WHAT THIS TASK INVOLVES: Produce an exact copy of all the data below, dropping every image.

────────────────────

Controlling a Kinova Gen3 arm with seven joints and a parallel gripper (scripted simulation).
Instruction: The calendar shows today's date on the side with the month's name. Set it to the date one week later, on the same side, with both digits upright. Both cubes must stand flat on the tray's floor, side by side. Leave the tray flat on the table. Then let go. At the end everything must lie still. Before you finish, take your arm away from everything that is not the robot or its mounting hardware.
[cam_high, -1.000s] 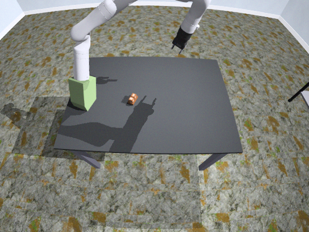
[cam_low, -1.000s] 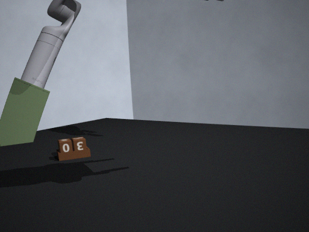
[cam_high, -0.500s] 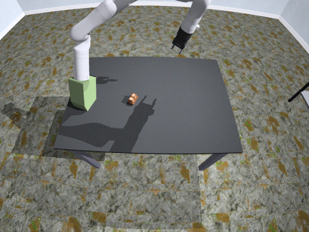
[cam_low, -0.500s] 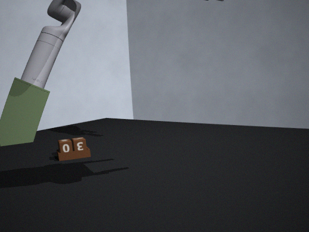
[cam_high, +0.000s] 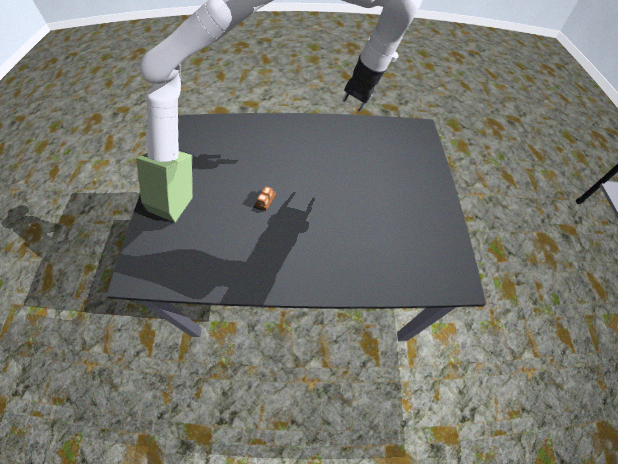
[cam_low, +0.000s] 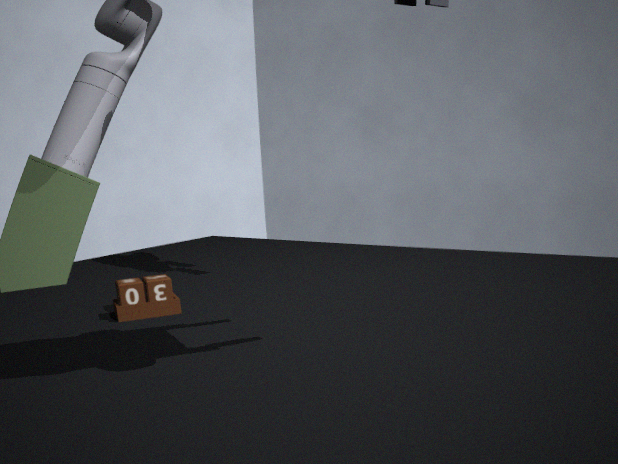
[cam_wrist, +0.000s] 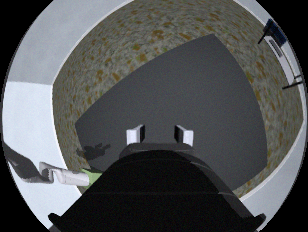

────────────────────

YOUR SOLUTION:
Controlling a Kinova Gen3 arm with seven joints and a parallel gripper (scripted simulation).
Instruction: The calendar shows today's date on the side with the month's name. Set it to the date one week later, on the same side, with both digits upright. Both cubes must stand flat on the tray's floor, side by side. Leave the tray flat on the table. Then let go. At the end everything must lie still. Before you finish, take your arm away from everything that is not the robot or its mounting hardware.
[cam_high, -1.000s] 
[cam_low, -1.000s] 
[cam_high, -0.500s] 
[cam_low, -0.500s] 
[cam_high, +0.000s] 
[cam_low, +0.000s] 
[cam_wrist, +0.000s] 

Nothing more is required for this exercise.